Quicksort with random pivots is faster than heapsort. It runs in O(nlog n) time on any input with extremely high probability unless the data generator somehow outguessed your random number generator (not bloody likely in any real situation). Furthermore, even if random quicksort has performed badly so far, it IS STILL FASTER to continue with quicksort than it is to switch to heapsort because past performance is no predictor of future performance with random pivots.

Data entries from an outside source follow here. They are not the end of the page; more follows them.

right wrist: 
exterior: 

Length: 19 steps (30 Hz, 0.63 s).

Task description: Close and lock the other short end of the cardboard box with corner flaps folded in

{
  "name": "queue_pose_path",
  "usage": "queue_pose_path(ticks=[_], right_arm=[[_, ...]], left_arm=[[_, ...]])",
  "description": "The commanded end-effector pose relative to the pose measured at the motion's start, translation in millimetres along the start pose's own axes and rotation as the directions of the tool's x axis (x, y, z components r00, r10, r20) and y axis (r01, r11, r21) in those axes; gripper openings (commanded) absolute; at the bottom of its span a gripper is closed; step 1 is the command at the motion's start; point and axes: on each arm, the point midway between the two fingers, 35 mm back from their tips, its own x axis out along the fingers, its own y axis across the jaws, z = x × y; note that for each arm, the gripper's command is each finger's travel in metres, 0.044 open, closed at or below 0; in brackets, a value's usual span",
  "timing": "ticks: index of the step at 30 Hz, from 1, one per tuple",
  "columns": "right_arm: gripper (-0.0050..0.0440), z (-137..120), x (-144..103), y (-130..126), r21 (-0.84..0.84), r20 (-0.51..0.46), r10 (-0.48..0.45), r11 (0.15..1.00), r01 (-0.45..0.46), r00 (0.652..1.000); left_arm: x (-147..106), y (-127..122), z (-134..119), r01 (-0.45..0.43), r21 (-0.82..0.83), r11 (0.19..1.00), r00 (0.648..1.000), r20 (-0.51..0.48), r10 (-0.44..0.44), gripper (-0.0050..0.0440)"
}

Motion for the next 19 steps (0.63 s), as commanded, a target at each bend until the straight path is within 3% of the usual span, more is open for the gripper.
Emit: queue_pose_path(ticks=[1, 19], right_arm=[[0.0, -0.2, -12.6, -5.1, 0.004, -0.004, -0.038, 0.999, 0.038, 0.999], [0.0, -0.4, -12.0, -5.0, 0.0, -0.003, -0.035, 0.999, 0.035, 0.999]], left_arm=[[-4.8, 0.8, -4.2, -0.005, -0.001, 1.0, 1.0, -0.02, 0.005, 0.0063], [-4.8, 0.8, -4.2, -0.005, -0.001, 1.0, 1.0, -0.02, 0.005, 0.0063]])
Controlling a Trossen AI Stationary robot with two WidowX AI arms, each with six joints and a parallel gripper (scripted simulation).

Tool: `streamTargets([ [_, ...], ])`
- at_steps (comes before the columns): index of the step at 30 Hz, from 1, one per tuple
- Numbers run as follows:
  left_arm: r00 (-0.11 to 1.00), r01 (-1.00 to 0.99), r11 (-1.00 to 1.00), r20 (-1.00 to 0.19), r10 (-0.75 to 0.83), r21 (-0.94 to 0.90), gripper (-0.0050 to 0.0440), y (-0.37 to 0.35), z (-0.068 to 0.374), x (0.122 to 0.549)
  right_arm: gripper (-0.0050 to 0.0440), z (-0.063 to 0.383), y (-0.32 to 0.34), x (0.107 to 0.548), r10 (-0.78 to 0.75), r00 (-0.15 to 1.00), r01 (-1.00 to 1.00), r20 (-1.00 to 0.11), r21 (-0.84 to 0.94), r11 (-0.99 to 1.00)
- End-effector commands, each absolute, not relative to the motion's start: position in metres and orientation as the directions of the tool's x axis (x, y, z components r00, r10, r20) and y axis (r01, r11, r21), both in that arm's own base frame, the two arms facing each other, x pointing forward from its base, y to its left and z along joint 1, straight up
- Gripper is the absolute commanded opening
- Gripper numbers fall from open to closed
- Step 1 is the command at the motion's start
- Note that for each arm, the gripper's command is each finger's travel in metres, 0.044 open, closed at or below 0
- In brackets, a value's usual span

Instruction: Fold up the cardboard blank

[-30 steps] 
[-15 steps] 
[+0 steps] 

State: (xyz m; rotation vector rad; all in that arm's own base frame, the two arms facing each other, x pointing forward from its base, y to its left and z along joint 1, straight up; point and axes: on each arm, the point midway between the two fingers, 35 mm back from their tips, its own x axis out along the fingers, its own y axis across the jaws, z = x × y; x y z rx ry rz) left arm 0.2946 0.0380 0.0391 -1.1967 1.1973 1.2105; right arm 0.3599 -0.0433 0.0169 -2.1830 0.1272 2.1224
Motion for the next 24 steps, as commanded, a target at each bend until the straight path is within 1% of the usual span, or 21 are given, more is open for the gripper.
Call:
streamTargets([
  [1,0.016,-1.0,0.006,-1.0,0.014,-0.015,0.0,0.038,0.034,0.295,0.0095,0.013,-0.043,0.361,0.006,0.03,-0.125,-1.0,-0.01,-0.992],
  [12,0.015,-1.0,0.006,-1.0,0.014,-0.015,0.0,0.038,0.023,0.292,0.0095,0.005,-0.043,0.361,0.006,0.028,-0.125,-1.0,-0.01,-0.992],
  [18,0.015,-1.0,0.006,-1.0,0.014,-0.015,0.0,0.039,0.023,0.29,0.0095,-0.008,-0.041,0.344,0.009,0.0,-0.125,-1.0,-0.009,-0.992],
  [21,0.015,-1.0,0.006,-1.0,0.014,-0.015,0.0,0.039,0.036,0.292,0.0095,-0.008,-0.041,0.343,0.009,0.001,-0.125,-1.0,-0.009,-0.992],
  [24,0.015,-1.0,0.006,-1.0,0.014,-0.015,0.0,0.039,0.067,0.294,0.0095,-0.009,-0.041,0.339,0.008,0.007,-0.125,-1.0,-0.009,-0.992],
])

So what does STL do? They use a worse version of quicksort because they are scared of the wildly crazy theoretical implications of randomness, and then have to implement yet another sort on top of it because their original algorithm sucks. Nice.
Re:How is this not a radix sort? (Score:3, Interesting)
Funny, all I saw on the "site" was a donation link or something. Looked like a parked domain or something.
But radix sorting is cool. What is very relevant to it in 2007 is that it scales superlinearly with multiple cores/CPUs which is important since most computers today have hardware that execute multiple threads simultaniously.